• **TO DO**
For the records below, print every one exactly, with nothing dropped.

=-=-=-=-=

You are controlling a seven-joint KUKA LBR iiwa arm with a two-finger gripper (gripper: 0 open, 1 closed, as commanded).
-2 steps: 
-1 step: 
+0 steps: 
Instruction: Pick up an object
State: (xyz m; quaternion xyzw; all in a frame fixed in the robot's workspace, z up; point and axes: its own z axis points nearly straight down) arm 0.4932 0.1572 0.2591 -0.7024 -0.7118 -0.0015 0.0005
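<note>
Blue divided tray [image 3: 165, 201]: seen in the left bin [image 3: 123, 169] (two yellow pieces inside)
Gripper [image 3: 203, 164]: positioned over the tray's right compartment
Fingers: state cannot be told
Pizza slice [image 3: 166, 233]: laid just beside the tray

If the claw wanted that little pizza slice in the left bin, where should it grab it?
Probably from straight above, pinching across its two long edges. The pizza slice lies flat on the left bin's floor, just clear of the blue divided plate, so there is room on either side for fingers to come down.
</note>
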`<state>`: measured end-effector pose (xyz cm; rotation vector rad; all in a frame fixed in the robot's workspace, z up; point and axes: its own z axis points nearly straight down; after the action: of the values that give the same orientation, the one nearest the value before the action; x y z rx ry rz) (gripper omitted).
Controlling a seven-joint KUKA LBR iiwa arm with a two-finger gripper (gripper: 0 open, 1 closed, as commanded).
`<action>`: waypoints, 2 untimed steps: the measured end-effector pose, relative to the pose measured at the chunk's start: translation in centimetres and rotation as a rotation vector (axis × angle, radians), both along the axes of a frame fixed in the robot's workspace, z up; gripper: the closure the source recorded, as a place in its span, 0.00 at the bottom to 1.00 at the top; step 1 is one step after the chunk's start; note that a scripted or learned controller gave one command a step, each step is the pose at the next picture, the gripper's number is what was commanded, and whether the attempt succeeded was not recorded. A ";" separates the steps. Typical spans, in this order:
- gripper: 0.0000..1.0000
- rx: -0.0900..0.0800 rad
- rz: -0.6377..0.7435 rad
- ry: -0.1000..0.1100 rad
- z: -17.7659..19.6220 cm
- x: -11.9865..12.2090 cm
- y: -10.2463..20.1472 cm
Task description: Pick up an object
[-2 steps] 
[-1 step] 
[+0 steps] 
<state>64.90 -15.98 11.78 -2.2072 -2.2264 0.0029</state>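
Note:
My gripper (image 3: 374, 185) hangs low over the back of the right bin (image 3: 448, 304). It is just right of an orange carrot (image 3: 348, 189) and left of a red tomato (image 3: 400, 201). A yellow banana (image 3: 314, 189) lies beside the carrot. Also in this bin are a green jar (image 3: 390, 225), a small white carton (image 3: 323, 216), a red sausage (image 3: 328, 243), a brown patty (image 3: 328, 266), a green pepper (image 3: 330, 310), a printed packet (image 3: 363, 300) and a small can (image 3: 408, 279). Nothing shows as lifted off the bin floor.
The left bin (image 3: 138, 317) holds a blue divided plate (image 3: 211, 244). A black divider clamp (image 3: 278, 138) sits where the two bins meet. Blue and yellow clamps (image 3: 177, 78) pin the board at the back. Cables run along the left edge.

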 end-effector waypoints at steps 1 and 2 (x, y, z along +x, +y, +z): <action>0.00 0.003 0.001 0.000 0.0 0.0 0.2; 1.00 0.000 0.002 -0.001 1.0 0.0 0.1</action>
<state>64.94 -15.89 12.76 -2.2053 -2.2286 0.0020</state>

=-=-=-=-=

• **ANSWER TO THIS TASK**
You are controlling a seven-joint KUKA LBR iiwa arm with a two-finger gripper (gripper: 0 open, 1 closed, as commanded).
-2 steps: 
-1 step: 
+0 steps: 
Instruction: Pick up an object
State: (xyz m; quaternion xyzw; all in a frame fixed in the robot's workspace, z up; point and axes: its own z axis points nearly straight down) arm 0.4932 0.1572 0.2591 -0.7024 -0.7118 -0.0015 0.0005
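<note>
Blue divided tray [image 3: 165, 201]: seen in the left bin [image 3: 123, 169] (two yellow pieces inside)
Gripper [image 3: 203, 164]: positioned over the tray's right compartment
Fingers: state cannot be told
Pizza slice [image 3: 166, 233]: laid just beside the tray

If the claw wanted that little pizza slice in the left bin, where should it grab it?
Probably from straight above, pinching across its two long edges. The pizza slice lies flat on the left bin's floor, just clear of the blue divided plate, so there is room on either side for fingers to come down.
</note>
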`<state>`: measured end-effector pose (xyz cm; rotation vector rad; all in a frame fixed in the robot's workspace, z up; point and axes: its own z axis points nearly straight down; after the action: of the values that give the same orientation, the one nearest the value before the action; x y z rx ry rz) (gripper omitted).
Controlling a seven-joint KUKA LBR iiwa arm with a two-finger gripper (gripper: 0 open, 1 closed, as commanded).
`<action>`: waypoints, 2 untimed steps: the measured end-effector pose, relative to the pose measured at the chunk's start: translation in centimetres and rotation as a rotation vector (axis × angle, radians), both along the axes of a frame fixed in the robot's workspace, z up; gripper: the closure the source recorded, as a place in its span, 0.00 at the bottom to 1.00 at the top; step 1 is one step after the chunk's start; note that a scripted or learned controller gave one command a step, each step is the pose at the next picture, the gripper's number is what was commanded, and whether the attempt succeeded was not recorded. A ";" separates the steps. Typical spans, in this order:
- gripper: 0.0000..1.0000
- rx: -0.0900..0.0800 rad
- rz: -0.6377..0.7435 rad
- ry: -0.1000..0.1100 rad
- z: -17.7659..19.6220 cm
- x: -11.9865..12.2090 cm
- y: -10.2463..20.1472 cm
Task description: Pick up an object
[-2 steps] 
[-1 step] 
[+0 steps] 
<state>64.90 -15.98 11.78 -2.2072 -2.2264 0.0029</state>
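Note:
My gripper (image 3: 374, 185) hangs low over the back of the right bin (image 3: 448, 304). It is just right of an orange carrot (image 3: 348, 189) and left of a red tomato (image 3: 400, 201). A yellow banana (image 3: 314, 189) lies beside the carrot. Also in this bin are a green jar (image 3: 390, 225), a small white carton (image 3: 323, 216), a red sausage (image 3: 328, 243), a brown patty (image 3: 328, 266), a green pepper (image 3: 330, 310), a printed packet (image 3: 363, 300) and a small can (image 3: 408, 279). Nothing shows as lifted off the bin floor.
The left bin (image 3: 138, 317) holds a blue divided plate (image 3: 211, 244). A black divider clamp (image 3: 278, 138) sits where the two bins meet. Blue and yellow clamps (image 3: 177, 78) pin the board at the back. Cables run along the left edge.
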
 end-effector waypoints at steps 1 and 2 (x, y, z along +x, +y, +z): <action>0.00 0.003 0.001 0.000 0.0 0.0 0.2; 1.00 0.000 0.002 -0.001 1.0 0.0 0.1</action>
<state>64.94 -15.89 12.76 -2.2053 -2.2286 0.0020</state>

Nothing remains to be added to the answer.